WHAT TO DO :: Print the listing below exactly, minus its pictures.

GIVEN RECORDS ::

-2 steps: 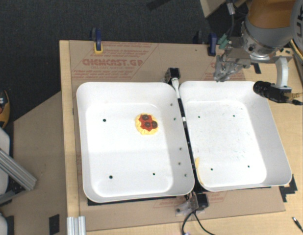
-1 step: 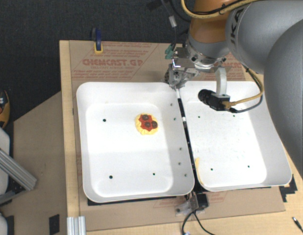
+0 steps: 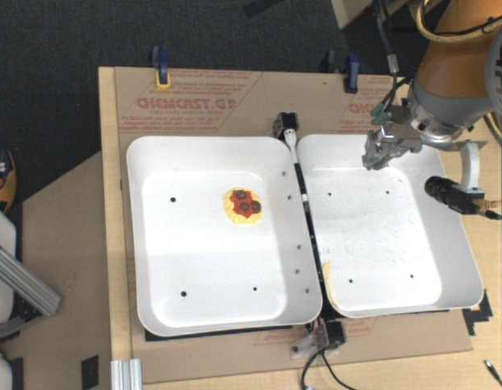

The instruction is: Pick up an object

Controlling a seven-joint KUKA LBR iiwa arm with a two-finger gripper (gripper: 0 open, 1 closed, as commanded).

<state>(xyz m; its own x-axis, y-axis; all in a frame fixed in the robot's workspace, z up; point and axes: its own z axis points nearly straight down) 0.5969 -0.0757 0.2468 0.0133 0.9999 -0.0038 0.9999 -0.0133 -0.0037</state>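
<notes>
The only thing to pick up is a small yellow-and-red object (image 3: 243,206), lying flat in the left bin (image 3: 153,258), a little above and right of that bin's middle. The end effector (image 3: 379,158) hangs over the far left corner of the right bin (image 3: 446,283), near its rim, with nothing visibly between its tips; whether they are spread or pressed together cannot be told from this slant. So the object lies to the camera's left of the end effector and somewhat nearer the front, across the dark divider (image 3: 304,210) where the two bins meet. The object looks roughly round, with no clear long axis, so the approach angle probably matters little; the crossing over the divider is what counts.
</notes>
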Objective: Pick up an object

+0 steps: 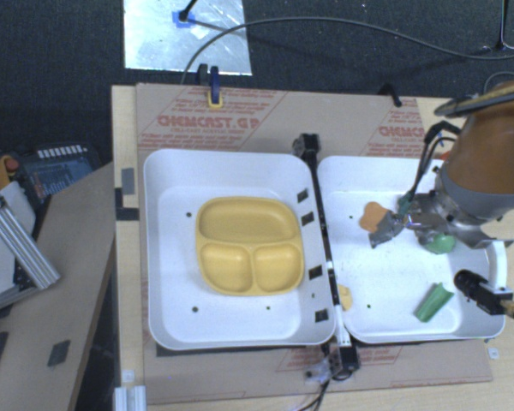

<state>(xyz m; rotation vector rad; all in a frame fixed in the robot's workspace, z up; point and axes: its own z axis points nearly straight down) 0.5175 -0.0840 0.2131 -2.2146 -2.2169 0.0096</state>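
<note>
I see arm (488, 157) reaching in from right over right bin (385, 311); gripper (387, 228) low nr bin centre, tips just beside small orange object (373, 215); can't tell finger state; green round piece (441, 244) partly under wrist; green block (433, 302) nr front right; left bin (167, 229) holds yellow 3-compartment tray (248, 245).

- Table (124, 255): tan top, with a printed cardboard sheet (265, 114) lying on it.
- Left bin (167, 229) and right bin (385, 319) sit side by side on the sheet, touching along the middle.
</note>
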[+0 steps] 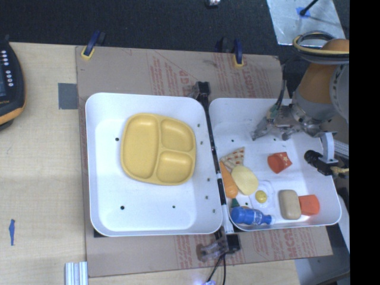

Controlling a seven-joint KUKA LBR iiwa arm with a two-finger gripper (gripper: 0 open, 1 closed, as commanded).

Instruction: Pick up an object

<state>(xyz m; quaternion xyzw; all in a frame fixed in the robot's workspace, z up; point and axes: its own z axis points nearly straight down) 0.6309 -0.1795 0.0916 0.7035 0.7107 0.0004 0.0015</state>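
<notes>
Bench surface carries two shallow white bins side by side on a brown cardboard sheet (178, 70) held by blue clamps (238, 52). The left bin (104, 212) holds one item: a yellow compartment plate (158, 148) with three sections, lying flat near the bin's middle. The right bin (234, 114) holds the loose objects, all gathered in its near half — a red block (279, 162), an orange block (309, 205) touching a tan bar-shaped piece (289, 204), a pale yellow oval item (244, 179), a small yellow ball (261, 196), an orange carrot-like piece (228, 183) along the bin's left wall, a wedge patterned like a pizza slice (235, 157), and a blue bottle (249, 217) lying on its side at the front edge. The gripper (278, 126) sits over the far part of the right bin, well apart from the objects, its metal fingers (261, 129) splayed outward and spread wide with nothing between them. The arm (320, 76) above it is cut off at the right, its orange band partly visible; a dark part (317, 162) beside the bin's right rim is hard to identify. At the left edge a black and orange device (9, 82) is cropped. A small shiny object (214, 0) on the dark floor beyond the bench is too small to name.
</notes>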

ANSWER SPACE ::
-2 steps: 
-1 step: 
+0 steps: 

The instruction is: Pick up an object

Controlling a seven-joint KUKA LBR iiwa arm with a two-finger gripper (gripper: 0 open, 1 closed, as commanded).

<state>(xyz m; its own x-axis, y-axis; all in a frame fixed in the robot's workspace, z up; point and axes: its own z axis points nearly straight down) 0.5969 -0.0757 0.2468 0.0133 0.9999 -0.0038 0.9999 -0.0133 -0.0037</state>
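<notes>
The only thing to pick up is a small yellow-and-red object (image 3: 243,206), lying flat in the left bin (image 3: 153,258), a little above and right of that bin's middle. The end effector (image 3: 379,158) hangs over the far left corner of the right bin (image 3: 446,283), near its rim, with nothing visibly between its tips; whether they are spread or pressed together cannot be told from this slant. So the object lies to the camera's left of the end effector and somewhat nearer the front, across the dark divider (image 3: 304,210) where the two bins meet. The object looks roughly round, with no clear long axis, so the approach angle probably matters little; the crossing over the divider is what counts.
</notes>
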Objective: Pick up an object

+0 steps: 

<state>(xyz m; rotation vector rad; all in a frame fixed in the robot's workspace, z up; point and axes: its own z axis points nearly straight down) 0.5175 -0.0840 0.2131 -2.2146 -2.2169 0.0096</state>
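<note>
I see arm (488, 157) reaching in from right over right bin (385, 311); gripper (387, 228) low nr bin centre, tips just beside small orange object (373, 215); can't tell finger state; green round piece (441, 244) partly under wrist; green block (433, 302) nr front right; left bin (167, 229) holds yellow 3-compartment tray (248, 245).

- Table (124, 255): tan top, with a printed cardboard sheet (265, 114) lying on it.
- Left bin (167, 229) and right bin (385, 319) sit side by side on the sheet, touching along the middle.
</note>
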[+0 steps] 

Controlling a seven-joint KUKA LBR iiwa arm with a two-finger gripper (gripper: 0 open, 1 closed, as commanded).

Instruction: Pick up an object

<state>(xyz m; quaternion xyzw; all in a frame fixed in the robot's workspace, z up; point and axes: its own z axis points nearly straight down) 0.6309 -0.1795 0.0916 0.7035 0.7107 0.0004 0.0015</state>
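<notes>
Bench surface carries two shallow white bins side by side on a brown cardboard sheet (178, 70) held by blue clamps (238, 52). The left bin (104, 212) holds one item: a yellow compartment plate (158, 148) with three sections, lying flat near the bin's middle. The right bin (234, 114) holds the loose objects, all gathered in its near half — a red block (279, 162), an orange block (309, 205) touching a tan bar-shaped piece (289, 204), a pale yellow oval item (244, 179), a small yellow ball (261, 196), an orange carrot-like piece (228, 183) along the bin's left wall, a wedge patterned like a pizza slice (235, 157), and a blue bottle (249, 217) lying on its side at the front edge. The gripper (278, 126) sits over the far part of the right bin, well apart from the objects, its metal fingers (261, 129) splayed outward and spread wide with nothing between them. The arm (320, 76) above it is cut off at the right, its orange band partly visible; a dark part (317, 162) beside the bin's right rim is hard to identify. At the left edge a black and orange device (9, 82) is cropped. A small shiny object (214, 0) on the dark floor beyond the bench is too small to name.
</notes>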

That is the complete output for this exercise.